The solution is to use Jest to mock the fetch
function the way we did with the current date back in the birthday practical. Recall that fetch
returns a Promise, which resolves to a Response object. Then we call json()
on the response object to parse the JSON data into a JavaScript object. So, when we "fake" the fetch
functionality, it needs to return a Promise and the data needs to be conveyed in an object resembling a Response object (for our purposes, it just needs to have status information and a json
function).
This code is included in FilmExplorer.test.js
:
/*
Fake the server responses.
We wrap our response in a Promise because our code expects
fetch to return a Promise.
*/
const mockResponse = (data) => Promise.resolve({ ok: true,
json: ()=> Promise.resolve(data) });
const mockFetch = (url, options) => {
if (options){
if (options.method === 'PUT'){
// we don't store any changes, we just return the same object
const data = JSON.parse(options.body);
return mockResponse(data);
}
}else{
return mockResponse(films);
}
};
The mockFetch
function is pretending to be fetch
-- you can see that it takes in a url
and an options
object. We only have two uses for fetch
in our code: getting the list of films and setting the rating. So that is all that this function supports. The mockResponse
function wraps the response in a simulated Response
object and returns it in a Promise that will instantly resolve.
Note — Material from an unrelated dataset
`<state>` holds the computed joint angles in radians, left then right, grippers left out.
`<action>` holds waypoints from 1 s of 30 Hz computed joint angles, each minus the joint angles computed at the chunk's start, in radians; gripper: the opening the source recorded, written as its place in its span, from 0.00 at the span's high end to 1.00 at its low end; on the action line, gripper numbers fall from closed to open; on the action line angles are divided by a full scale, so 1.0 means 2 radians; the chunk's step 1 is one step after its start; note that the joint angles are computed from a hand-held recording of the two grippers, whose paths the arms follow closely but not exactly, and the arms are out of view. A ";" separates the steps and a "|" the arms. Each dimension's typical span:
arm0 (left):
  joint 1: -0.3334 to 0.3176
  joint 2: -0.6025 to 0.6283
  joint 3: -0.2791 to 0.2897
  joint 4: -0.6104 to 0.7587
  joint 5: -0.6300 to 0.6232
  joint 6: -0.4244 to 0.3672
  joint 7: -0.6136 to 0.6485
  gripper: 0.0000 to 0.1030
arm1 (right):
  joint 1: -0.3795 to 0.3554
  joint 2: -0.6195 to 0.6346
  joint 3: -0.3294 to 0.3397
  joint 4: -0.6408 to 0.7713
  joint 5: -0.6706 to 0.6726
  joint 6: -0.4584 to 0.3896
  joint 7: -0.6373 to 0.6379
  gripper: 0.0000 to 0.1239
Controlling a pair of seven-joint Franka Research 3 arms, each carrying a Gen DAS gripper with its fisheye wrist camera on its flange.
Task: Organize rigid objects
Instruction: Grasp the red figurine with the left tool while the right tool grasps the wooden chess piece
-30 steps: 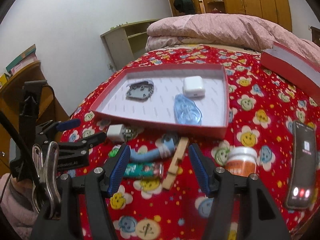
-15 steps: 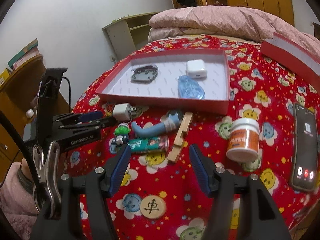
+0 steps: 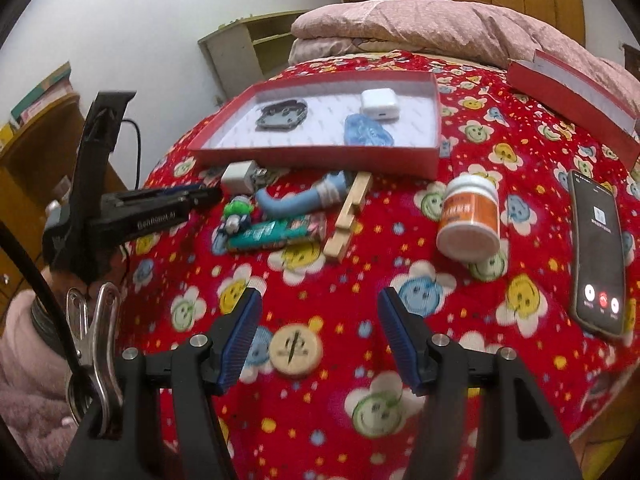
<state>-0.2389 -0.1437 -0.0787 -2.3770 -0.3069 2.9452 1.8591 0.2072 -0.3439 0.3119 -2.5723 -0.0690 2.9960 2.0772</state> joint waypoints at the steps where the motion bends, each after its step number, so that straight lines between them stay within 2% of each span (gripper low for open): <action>1: -0.004 -0.003 0.003 -0.002 -0.009 -0.002 0.009 0.79 | 0.000 -0.002 0.003 -0.002 -0.002 -0.002 0.001 0.50; 5: -0.022 -0.022 0.019 -0.016 -0.049 -0.009 0.047 0.79 | -0.015 -0.007 0.028 -0.003 -0.030 -0.018 0.017 0.50; 8: -0.031 -0.038 0.027 -0.027 -0.068 -0.010 0.065 0.79 | -0.005 -0.007 0.024 -0.007 -0.036 -0.013 0.020 0.53; 18: -0.050 -0.066 0.046 -0.047 -0.074 -0.002 0.073 0.79 | -0.029 -0.007 0.052 -0.003 -0.082 -0.025 0.062 0.62; 24: -0.061 -0.075 0.058 -0.053 -0.077 -0.002 0.074 0.79 | -0.031 0.006 0.057 0.007 -0.121 -0.041 0.090 0.67; 26: -0.065 -0.077 0.063 -0.053 -0.080 -0.002 0.077 0.79 | -0.036 0.007 0.061 0.009 -0.140 -0.043 0.109 0.74; 30: -0.069 -0.081 0.065 -0.055 -0.082 -0.001 0.078 0.79 | -0.031 0.007 0.055 0.008 -0.158 -0.040 0.126 0.74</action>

All of this is great, but there is a problem. Because we have added Promises to the mix, the final state update happens asynchronously. This normally isn't an issue, but it adds two additional headaches when it comes to testing.
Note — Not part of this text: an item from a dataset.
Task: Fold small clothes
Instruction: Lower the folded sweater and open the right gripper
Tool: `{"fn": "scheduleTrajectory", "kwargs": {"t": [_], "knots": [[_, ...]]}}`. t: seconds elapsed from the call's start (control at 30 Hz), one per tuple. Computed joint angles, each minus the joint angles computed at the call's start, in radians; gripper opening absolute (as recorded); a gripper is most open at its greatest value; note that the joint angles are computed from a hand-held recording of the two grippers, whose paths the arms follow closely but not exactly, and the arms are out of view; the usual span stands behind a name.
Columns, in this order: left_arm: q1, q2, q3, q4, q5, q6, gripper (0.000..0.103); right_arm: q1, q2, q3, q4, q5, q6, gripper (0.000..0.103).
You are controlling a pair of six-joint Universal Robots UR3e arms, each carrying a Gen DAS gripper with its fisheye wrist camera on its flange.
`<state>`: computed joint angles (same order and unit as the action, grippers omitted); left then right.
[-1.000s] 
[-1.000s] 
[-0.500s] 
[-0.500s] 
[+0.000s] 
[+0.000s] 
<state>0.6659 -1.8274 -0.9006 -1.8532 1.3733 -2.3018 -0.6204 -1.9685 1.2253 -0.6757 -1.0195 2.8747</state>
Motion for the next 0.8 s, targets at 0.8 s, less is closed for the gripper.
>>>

- the actual state change is no longer wrapped in the
act()
call supplied by Enzyme - our test code will continue and start expecting things before the component has actually changed.
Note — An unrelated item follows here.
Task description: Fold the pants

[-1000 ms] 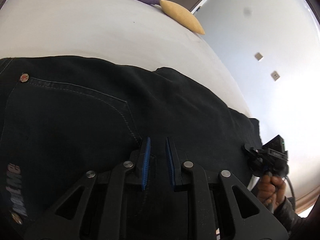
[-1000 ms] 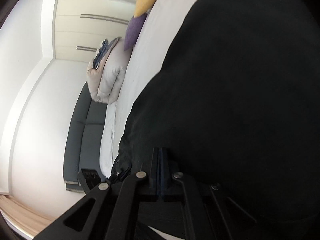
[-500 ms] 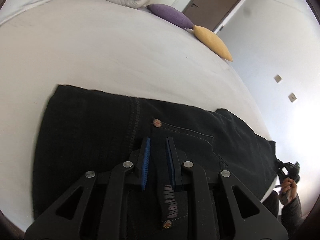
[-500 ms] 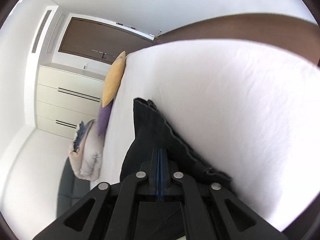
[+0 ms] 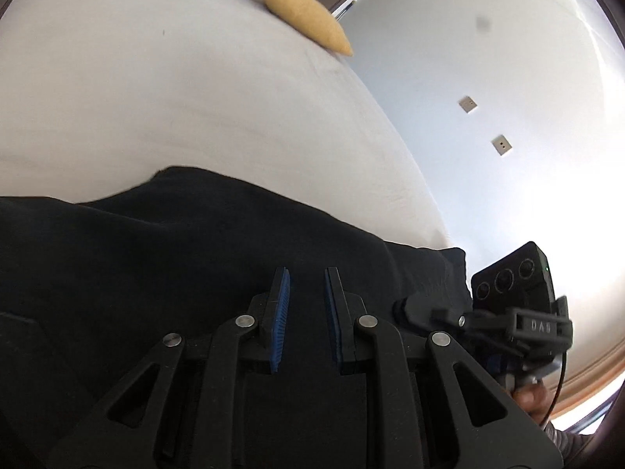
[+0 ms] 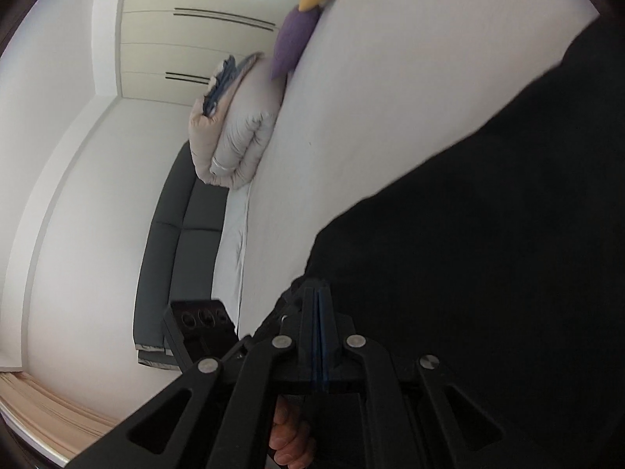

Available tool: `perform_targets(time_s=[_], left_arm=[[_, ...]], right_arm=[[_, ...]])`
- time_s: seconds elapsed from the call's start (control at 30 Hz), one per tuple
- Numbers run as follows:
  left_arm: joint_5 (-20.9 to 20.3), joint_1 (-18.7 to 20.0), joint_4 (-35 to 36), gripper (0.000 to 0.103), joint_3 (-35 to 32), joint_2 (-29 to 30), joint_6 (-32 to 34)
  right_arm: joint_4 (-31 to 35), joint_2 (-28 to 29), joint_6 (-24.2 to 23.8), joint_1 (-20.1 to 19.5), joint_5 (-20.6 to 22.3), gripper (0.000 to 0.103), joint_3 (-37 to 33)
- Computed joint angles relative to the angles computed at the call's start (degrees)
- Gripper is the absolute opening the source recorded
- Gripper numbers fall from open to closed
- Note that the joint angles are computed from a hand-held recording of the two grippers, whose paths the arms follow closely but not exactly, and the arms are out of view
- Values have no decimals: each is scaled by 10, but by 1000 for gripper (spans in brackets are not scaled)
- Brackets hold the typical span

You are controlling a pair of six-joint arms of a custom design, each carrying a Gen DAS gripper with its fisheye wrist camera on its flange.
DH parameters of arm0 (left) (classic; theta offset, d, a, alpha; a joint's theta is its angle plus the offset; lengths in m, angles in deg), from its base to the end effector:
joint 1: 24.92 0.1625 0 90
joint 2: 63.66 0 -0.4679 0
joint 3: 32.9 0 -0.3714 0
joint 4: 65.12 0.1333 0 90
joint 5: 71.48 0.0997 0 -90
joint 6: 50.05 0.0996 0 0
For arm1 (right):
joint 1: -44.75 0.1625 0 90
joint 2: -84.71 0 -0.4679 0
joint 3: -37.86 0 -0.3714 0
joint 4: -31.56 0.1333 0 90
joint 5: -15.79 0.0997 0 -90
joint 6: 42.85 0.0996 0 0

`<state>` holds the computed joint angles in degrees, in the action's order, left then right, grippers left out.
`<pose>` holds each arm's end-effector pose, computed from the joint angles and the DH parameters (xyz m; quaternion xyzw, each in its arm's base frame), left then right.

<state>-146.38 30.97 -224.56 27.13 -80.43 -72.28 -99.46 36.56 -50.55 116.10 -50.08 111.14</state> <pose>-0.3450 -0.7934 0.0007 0.0703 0.9635 -0.2583 0.0068 -0.0811 -0.7845 0.2932 0.0636 0.9669 -0.1788 0.1708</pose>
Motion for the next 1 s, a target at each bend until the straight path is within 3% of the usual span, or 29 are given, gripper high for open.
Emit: perform_targets(time_s=[0.03,0.1,0.17,0.27,0.4,0.47,0.53,0.63,0.7,0.73,0.77,0.83,0.9,1.0], left_arm=[[6,7,18,17,-14,7,-9],[-31,25,-16,17,2,1,-10],[-40,33,-39,17,34,-18,-14],[-37,47,-42,17,40,-34,-3],[-29,56,-43,17,66,-64,10],[-22,63,-41,17,72,-77,16],[14,61,-47,17,76,-79,5],[45,64,-68,17,118,-110,-18],[83,55,-75,17,152,-134,-29],[103,50,-77,17,169,-145,-33],[112,46,-79,17,177,-150,-36],[127,40,-97,17,199,-163,-50],[132,25,-111,17,189,-146,-65],[104,8,-106,17,157,-111,-71]], right_arm=[[0,13,13,-7,-8,4,-15],[-13,29,48,-26,-5,3,-39],[-20,31,71,-56,41,0,-61],[-51,0,88,-87,59,0,-62],[-140,-30,159,-130,88,0,-52],[-188,-49,185,-148,76,0,-39],[-215,-69,198,-166,69,0,-27],[-204,-102,215,-188,77,0,-10],[-203,-136,160,-180,4,1,9],[-204,-152,133,-177,-19,14,19],[-200,-165,130,-178,-17,40,26],[-204,-188,127,-185,5,59,46],[-188,-202,111,-186,16,59,52],[-143,-205,113,-193,45,59,44]])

The solution is that we need to wait for all of the asynchronous calls to finish before moving on. A common pattern is to write a function like this:
function flushPromises() {
return new Promise(resolve => setImmediate(resolve));
}
This creates a new Promise object that will resolve when setImmediate
finishes, which it doesn't until the final UI paint call in the event queue is done. Of course, this just creates another Promise we need to wait for. So, when we call it, we need to wait for it to finish. We could do this with a .then()
, but since there is nothing that we want to do until this finishes, we can use the await
command. This causes a pause in execution until the Promise we are "awaiting" is satisfied. When we do this, we need to declare the entire enclosing function to be asynchronous (with async
).
So, after a call that will produce a state change asynchronously, we can do something like this:
await flushPromises(); // wait for state change to happen
comp.update(); // make sure any pending renders are done
The first line waits for any state changes that may happen asynchronously, and the second line makes sure that any pending renders based on that state change actually occur.
Unfortunate, we still have the problem that the state change happens outside of a call to act()
. So, if the state change we are waiting for happens in an effect hook, we can update this to:
await act(async()=> await flushPromises());
comp.update();
This makes sure that the waiting we do happens inside of an enclosing act()
, but since the function then needs to be asynchronous, and we need a further await
to await
for the call to act
to complete. Ugly? Yes. Don't worry if you don't get it all. Copy the pattern and if you have issues, ask.